[Entries taken from a collection]
=-=-=-=-=
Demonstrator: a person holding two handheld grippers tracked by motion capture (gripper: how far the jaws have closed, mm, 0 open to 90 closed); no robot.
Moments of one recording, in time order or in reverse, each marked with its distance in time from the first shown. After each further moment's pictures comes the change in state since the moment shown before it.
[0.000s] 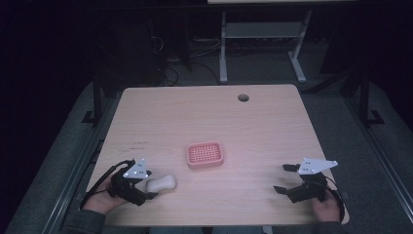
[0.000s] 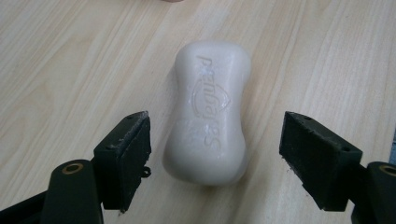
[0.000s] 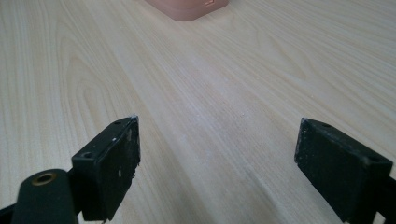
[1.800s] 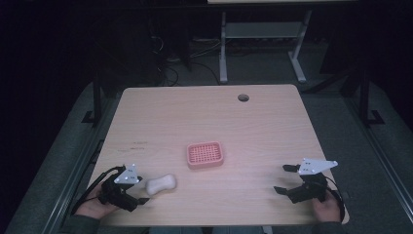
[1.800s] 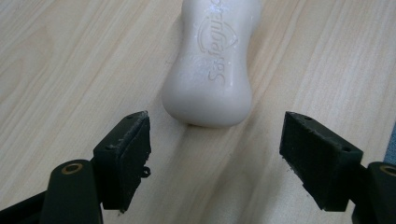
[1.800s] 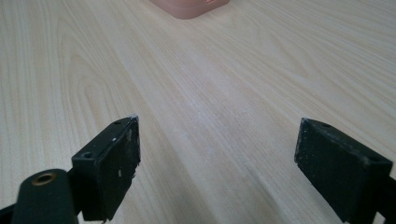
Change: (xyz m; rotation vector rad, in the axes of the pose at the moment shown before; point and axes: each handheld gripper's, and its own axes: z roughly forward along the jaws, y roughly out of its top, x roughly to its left) left arm -0.003 -0.031 -0.008 0.028 0.025 -0.063; right arm 0.000 -0.001 0.000 0.006 0.004 -0.004
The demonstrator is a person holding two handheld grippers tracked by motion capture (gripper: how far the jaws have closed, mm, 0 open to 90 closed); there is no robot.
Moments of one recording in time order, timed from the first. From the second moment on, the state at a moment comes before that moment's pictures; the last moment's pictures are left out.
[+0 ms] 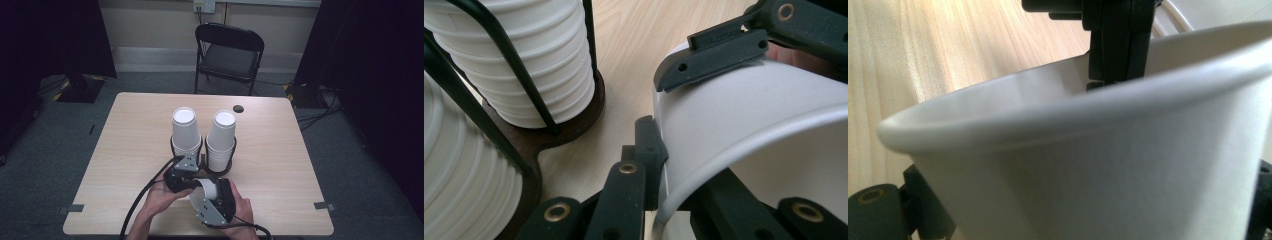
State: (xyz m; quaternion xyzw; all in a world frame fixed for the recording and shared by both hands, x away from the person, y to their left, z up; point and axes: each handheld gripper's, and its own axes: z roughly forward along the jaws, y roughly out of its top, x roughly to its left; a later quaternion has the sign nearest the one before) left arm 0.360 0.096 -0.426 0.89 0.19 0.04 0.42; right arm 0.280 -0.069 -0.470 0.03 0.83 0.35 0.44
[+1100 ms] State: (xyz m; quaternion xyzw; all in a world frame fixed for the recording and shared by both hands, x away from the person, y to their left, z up) left arm 0.357 0.103 -0.433 0.85 0.21 0.04 0.47; right arm 0.284 -0.067 -0.472 0.06 0.82 0.38 0.43
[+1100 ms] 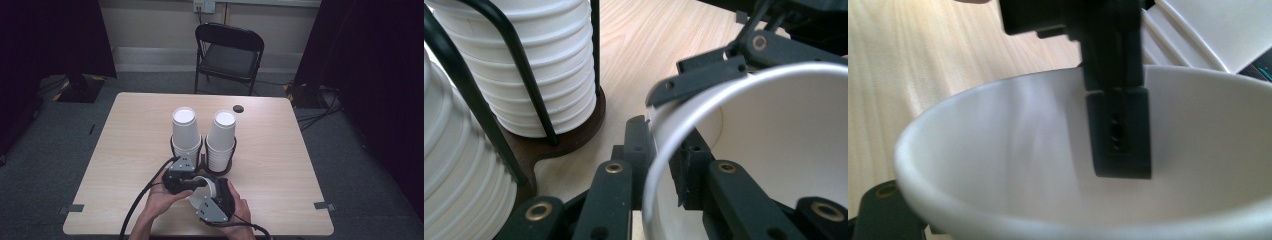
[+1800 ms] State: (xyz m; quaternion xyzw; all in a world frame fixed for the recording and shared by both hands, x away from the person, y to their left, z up) left arm 0.347 0.127 -0.442 0.80 0.25 0.08 0.54; right arm 0.292 -0.086 -0.474 0.13 0.81 0.43 0.38
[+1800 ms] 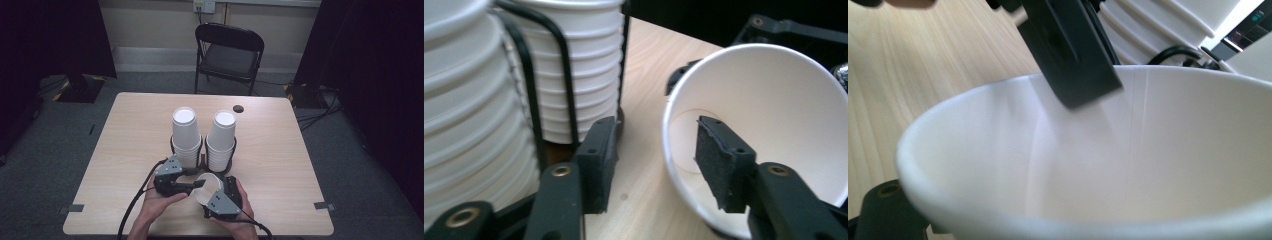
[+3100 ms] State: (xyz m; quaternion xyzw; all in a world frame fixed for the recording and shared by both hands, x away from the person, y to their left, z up) left arm 0.324 0.171 -0.491 0.73 0.34 0.19 0.56; right arm 0.319 -0.154 -0.466 0.31 0.73 0.51 0.33
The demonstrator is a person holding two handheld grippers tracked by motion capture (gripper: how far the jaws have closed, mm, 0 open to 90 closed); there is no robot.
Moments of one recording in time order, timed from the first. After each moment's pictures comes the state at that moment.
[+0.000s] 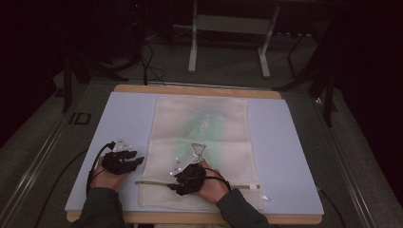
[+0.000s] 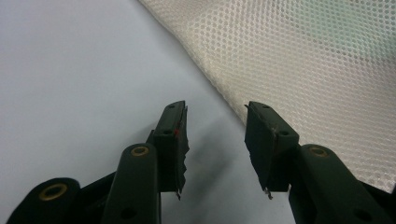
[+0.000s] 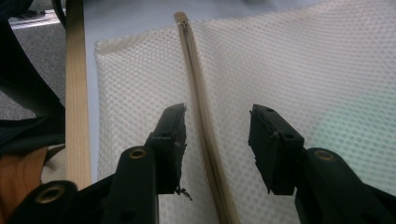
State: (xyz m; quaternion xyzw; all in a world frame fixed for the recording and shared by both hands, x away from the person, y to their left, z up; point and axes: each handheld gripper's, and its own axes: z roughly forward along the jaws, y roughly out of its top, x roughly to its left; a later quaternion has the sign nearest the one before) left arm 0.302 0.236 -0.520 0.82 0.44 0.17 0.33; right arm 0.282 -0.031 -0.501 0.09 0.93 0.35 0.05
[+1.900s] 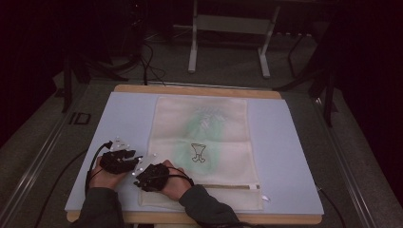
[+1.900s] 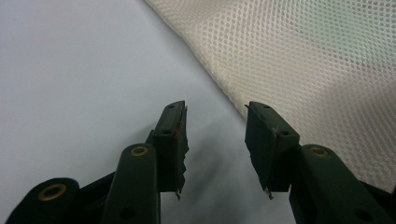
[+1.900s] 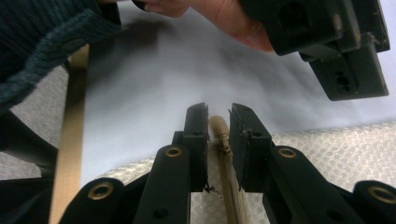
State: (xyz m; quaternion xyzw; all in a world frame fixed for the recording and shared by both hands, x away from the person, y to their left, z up) left arm 0.303 0.242 -0.519 0.81 0.45 0.17 0.34; right arm 0.285 0.069 -0.519 0.06 0.93 0.37 0.03
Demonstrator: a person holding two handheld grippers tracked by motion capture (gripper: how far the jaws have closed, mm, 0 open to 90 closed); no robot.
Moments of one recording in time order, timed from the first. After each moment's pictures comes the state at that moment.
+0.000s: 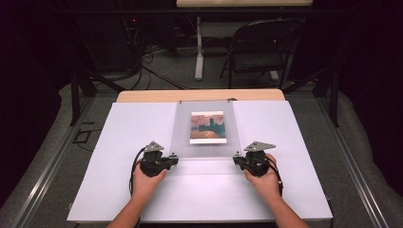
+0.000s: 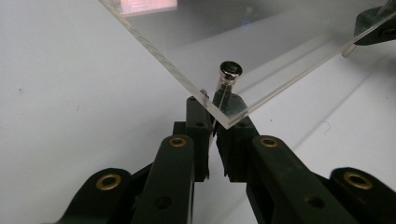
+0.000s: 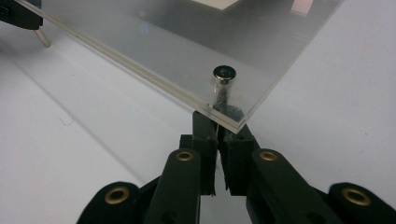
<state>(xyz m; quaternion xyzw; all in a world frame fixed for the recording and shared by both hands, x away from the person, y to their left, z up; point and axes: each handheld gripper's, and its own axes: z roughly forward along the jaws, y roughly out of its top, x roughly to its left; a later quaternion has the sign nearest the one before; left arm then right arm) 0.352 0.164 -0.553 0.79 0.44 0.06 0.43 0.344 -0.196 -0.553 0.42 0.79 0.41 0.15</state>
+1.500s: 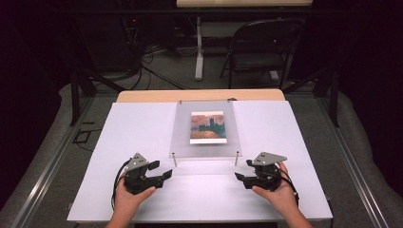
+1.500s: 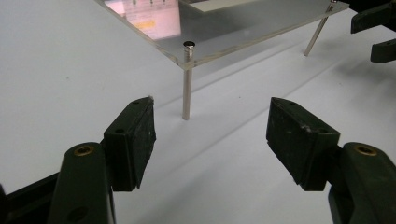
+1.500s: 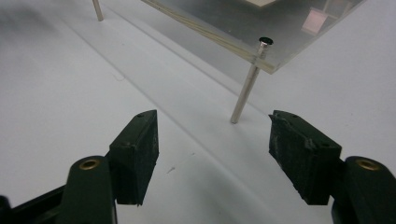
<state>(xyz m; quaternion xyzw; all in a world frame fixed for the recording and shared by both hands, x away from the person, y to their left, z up) 0.293 0.195 -0.530 0.77 0.42 0.11 0.46 0.299 -0.213 -0.535 0.36 0.82 0.41 0.17</state>
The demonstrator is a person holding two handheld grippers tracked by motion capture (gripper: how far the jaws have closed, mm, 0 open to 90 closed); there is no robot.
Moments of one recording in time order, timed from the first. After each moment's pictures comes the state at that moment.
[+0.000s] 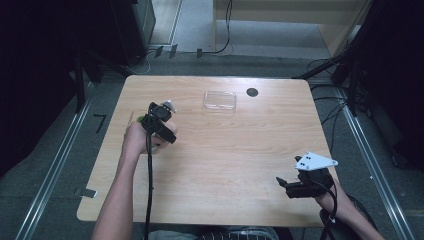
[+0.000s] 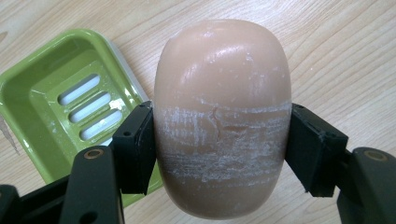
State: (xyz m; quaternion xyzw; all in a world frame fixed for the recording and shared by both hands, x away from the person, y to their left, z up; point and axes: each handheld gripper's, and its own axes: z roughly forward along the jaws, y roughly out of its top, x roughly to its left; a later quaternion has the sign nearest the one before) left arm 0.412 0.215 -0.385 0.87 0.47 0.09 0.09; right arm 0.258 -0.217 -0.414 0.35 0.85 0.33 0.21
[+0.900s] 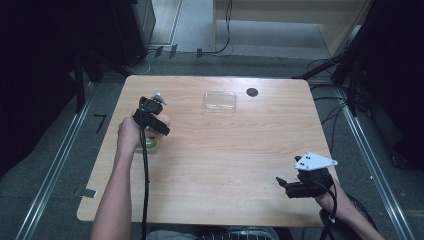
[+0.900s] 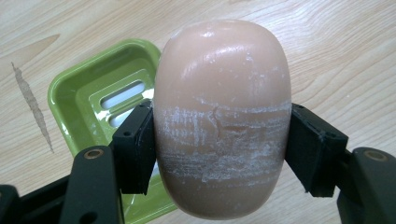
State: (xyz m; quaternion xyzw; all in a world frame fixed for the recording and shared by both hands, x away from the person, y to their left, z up) left arm 0.427 0.239 -0.382 0.84 0.51 0.11 0.11; right arm 0.259 -0.216 -0.414 0.34 0.85 0.33 0.21
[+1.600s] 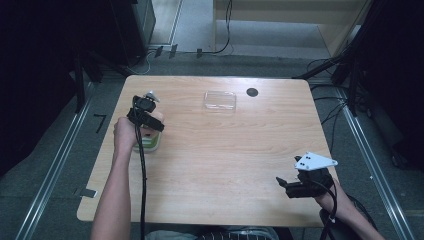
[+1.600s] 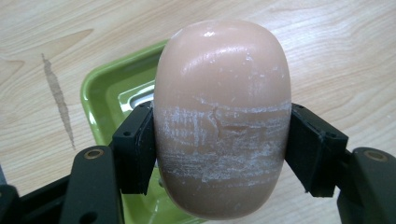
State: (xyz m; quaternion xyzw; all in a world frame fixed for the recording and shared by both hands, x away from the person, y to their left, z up) left arm 0.437 0.259 -0.389 0.82 0.55 0.13 0.12; right arm 0.259 -0.217 -0.414 0.35 0.85 0.33 0.21
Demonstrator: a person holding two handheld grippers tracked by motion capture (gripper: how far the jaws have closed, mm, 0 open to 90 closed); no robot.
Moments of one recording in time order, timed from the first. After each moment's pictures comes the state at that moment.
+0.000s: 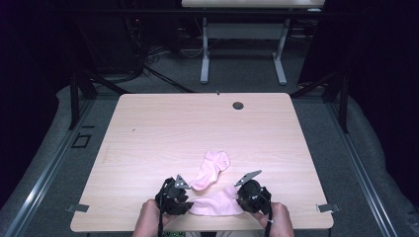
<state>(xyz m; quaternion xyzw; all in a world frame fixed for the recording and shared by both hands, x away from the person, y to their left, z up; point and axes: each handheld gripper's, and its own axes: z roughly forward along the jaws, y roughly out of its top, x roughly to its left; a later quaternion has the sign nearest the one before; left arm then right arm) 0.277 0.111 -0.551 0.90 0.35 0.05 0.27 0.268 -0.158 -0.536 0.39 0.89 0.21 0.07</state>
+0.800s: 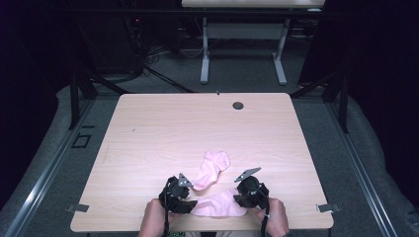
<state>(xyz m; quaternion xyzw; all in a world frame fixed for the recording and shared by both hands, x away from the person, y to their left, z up) 0.277 0.098 -0.556 0.89 0.36 0.07 0.26 0.287 -0.158 -0.555 0.40 0.88 0.23 0.08</state>
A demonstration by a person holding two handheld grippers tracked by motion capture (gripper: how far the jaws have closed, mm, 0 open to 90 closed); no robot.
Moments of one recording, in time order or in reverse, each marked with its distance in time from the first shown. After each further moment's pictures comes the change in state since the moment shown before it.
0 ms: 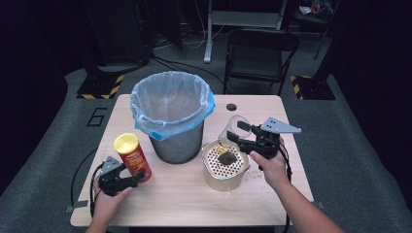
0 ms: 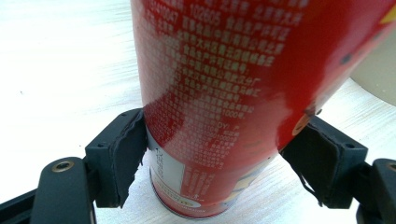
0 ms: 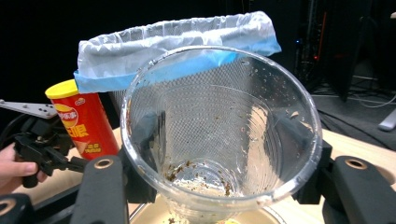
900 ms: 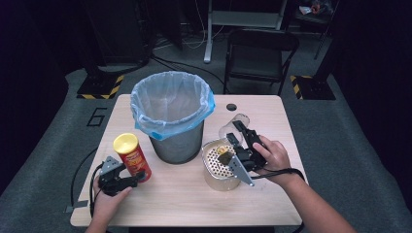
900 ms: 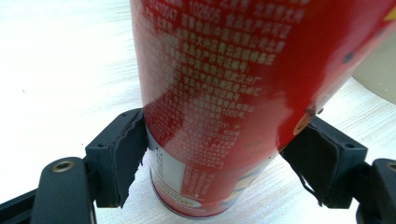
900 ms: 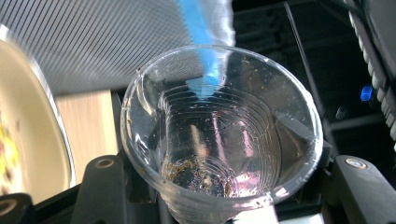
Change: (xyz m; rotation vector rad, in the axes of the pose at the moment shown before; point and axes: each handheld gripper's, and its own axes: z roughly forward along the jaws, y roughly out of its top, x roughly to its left) left arm 0.001 -0.001 0.001 -0.006 0.007 -0.005; right arm 0.051 -0.030 0.011 0.020 -0.490 -1.335
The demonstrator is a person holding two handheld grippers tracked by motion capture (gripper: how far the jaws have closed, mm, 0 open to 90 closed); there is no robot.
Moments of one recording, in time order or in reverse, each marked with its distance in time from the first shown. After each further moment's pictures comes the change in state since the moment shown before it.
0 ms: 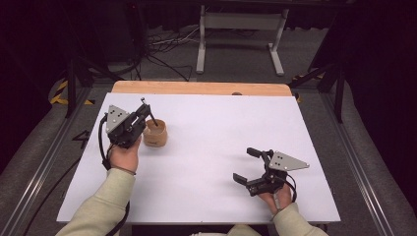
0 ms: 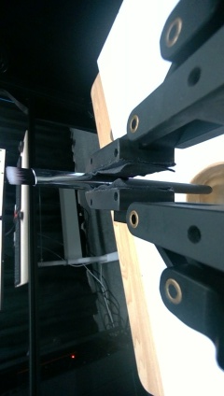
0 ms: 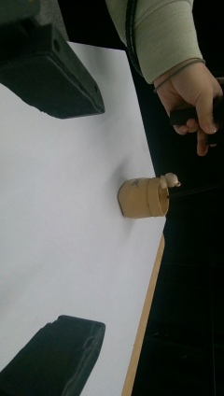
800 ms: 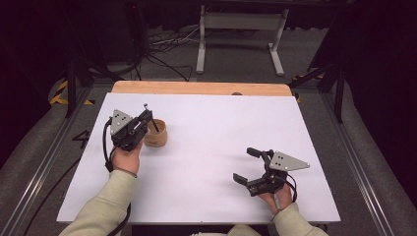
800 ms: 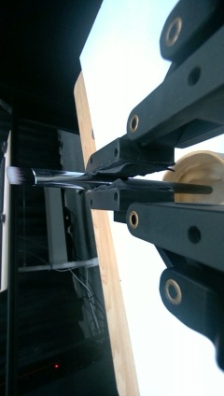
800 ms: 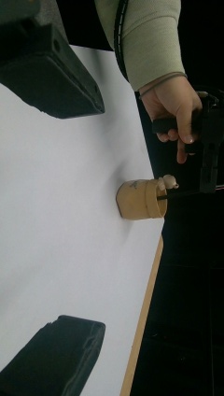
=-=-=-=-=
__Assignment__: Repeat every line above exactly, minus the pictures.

__Answer for this exercise__:
Demonstrator: a person holding two handheld grippers tracked by motion capture (gripper: how far the jaws have closed, mm, 0 open to 90 closed); no robot.
Moments of one recording, in time order or in reverse, each marked with its distance in time from the first shown. After each further moment's pictures comes the change in state since the moment shown before it.
[0.000s] 
[0.000s] 
[0.000s] 
[1.800s] 
[1.800s] 
[1.800s] 
Change: (xyz m; rotation vector rad, in the axes of the pose at the moment shown before; point and axes: each handheld gripper's, and its own axes: z roughly forward along the jaws, y roughly out of its top, x roughly to its left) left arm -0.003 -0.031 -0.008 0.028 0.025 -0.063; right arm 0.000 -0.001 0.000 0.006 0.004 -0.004
The demonstrator is a person holding two handheld grippers tracked by motion capture (gripper: how far the jaws have closed, mm, 0 open to 90 closed); there is no robot.
Moments of one recording in time order, timed from the first. From the second moment on, the state at a moment comes before that moment's pictures; the last moment's pictures are left out.
[+0 ms] 
State: (xyz m; quaternion xyzw; all in a world frame fixed for the recording and shared by both hands, x away from the person, y to their left, z up; point and axes: each handheld gripper's, and its own axes: z roughly forward along the jaws, y roughly out of its top, x roughly to its left; a later quaternion has the sign nearest the one before) left arm 0.360 0.096 -0.426 0.89 0.19 0.04 0.42; right arm 0.280 -0.069 -0.470 0.03 0.83 0.35 0.44
[+1100 ms] State: (xyz m; quaternion xyzw; all in a world frame fixed for the recording and shared by both hands, x away from the person, y to their left, z up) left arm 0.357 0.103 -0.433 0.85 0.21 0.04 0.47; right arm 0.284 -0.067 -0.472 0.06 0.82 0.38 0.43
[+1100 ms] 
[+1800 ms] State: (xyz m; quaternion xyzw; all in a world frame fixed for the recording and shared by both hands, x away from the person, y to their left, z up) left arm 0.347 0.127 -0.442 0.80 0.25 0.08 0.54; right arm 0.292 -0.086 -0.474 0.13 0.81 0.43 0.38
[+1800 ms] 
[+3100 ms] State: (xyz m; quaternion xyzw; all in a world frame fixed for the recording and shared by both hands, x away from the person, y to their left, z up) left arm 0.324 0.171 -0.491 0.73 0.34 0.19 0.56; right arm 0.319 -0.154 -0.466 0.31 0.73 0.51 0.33
The demonstrator is a person holding two handheld grippers tracked by motion capture (gripper: how far the jaws have closed, mm, 0 open to 90 closed); there is no robot.
Moments of one recording in time order, timed from the first. After each moment's pictures comes the state at that moment.
[+0.000s] 
[+0.000s] 
[+0.000s] 
State: (xyz m; quaternion xyzw; all in a world frame fixed for the recording and shared by both hands, x away from the person, y to their left, z up; point and axes: each handheld gripper's, and its own axes: z roughly forward along the jaws, y roughly out of its top, x roughly to its left; a later quaternion has the sign nearest the one before) left arm 0.302 0.236 -0.520 0.82 0.44 0.17 0.33; right arm 0.282 -0.031 -0.501 0.09 0.93 0.35 0.05
[+1.900s] 
[+1.900s] 
[+1.900s] 
State: (xyz m; quaternion xyzw; all in a world frame fixed for the recording and shared by both hands, x away from the person, y to their left, z up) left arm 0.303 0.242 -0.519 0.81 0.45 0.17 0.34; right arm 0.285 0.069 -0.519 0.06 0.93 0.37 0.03
Demonstrator: a person holding two handheld grippers tracked by motion capture (gripper: how far the jaws have closed, mm, 0 open to 90 closed); no robot.
Moments of one recording in time order, timed from the first. After each moment's pictures comes the state at that moment.
+0.000s: 
+0.000s: 
+0.000s: 
<state>(xyz m; quaternion xyzw; all in a world frame fixed for the recording and shared by both hands, x away from the person, y to their left, z up; point and axes: each handheld gripper's, and its own axes: z roughly forward along the jaws, y roughly out of its top, x roughly to its left; a later quaternion has the sign nearest the one before; left arm then right arm) 0.352 0.164 -0.553 0.79 0.44 0.06 0.43 0.344 -0.196 -0.553 0.42 0.79 0.41 0.15</state>
+1.500s: 
+1.500s: 
+1.500s: 
<state>(xyz m; quaternion xyzw; all in a world frame fixed for the recording and shared by both hands, x away from the person, y to their left, z up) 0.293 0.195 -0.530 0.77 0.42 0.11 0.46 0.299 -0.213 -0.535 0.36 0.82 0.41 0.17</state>
The demonstrator is a person holding two handheld grippers tracked by motion capture (gripper: how far the jaws have closed, mm, 0 open to 90 closed); there is no robot.
Moments of one recording in time order, timed from the first. After each moment's pictures comes the state at that moment.
[+0.000s] 
[+0.000s] 
State: (xyz m; quaternion xyzw; all in a world frame fixed for the recording and shared by both hands, x away from the person, y to their left, z up; point and axes: each handheld gripper's, and its own axes: z roughly forward along the jaws, y roughly out of its top, x roughly to its left; a later quaternion has the sign nearest the one before) left arm 0.412 0.215 -0.385 0.87 0.47 0.09 0.09; right arm 0.258 -0.217 -0.414 0.35 0.85 0.33 0.21
[+0.900s] 
[+0.900s] 
State: (xyz m; quaternion xyzw; all in a world frame fixed for the recording and shared by both hands, x away from the person, y to their left, z up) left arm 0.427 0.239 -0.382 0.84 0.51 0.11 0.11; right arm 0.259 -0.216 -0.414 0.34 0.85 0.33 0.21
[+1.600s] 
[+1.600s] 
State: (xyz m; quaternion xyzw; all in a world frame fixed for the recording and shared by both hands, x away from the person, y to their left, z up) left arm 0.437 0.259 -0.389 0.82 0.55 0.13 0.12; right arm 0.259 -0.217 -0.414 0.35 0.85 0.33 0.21
Demonstrator: a person holding two handheld grippers tracked by motion capture (gripper: how far the jaws have closed, mm, 0 open to 90 closed); no robot.
Moments of one recording in time order, timed from the first. After each moment's pictures comes the state at that moment.
+0.000s: 
<state>(xyz m; quaternion xyzw; all in a world frame fixed for the recording and shared by both hands, x away from the person, y to their left, z up; point and axes: each handheld gripper's, and its own axes: z roughly forward along the jaws, y roughly out of its top, x roughly to its left; a later quaternion has the sign nearest the one before; left arm then right arm) 0.277 0.111 -0.551 0.90 0.35 0.05 0.27 0.268 -0.158 -0.536 0.39 0.89 0.21 0.07</state>
+0.800s: 
<state>(xyz m; quaternion xyzw; all in a world frame fixed for the recording and shared by both hands, x away from the person, y to their left, z up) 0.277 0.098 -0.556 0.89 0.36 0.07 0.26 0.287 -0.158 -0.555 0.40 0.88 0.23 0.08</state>
A demonstration by a person holding two handheld grippers tracked by motion capture (gripper: how far the jaws have closed, mm, 0 open to 90 closed); no robot.
Moments of one recording, in time order or in reverse, each marked with its distance in time from the first shown. After each further moment's pictures comes the change in state since the moment shown before it.
0 ms: 
0 ms: 
0 ms: 
900 ms: 
900 ms: 
900 ms: 
Change: (xyz m; rotation vector rad, in the axes of the pose at the moment shown before; point and axes: each handheld gripper's, and its own axes: z roughly forward along the jaws, y roughly out of its top, x roughly to its left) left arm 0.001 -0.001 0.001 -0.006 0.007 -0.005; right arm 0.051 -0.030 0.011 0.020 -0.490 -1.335
The demonstrator is a person holding two handheld grippers tracked by motion capture (gripper: how far the jaws have closed, mm, 0 open to 90 closed); there is no robot.
Moments of one recording, in time order or in reverse, each marked with its distance in time from the first shown. After each further moment's pictures comes the change in state since the moment shown before it.
0 ms: 
0 ms: 
0 ms: 
800 ms: 
800 ms: 
800 ms: 

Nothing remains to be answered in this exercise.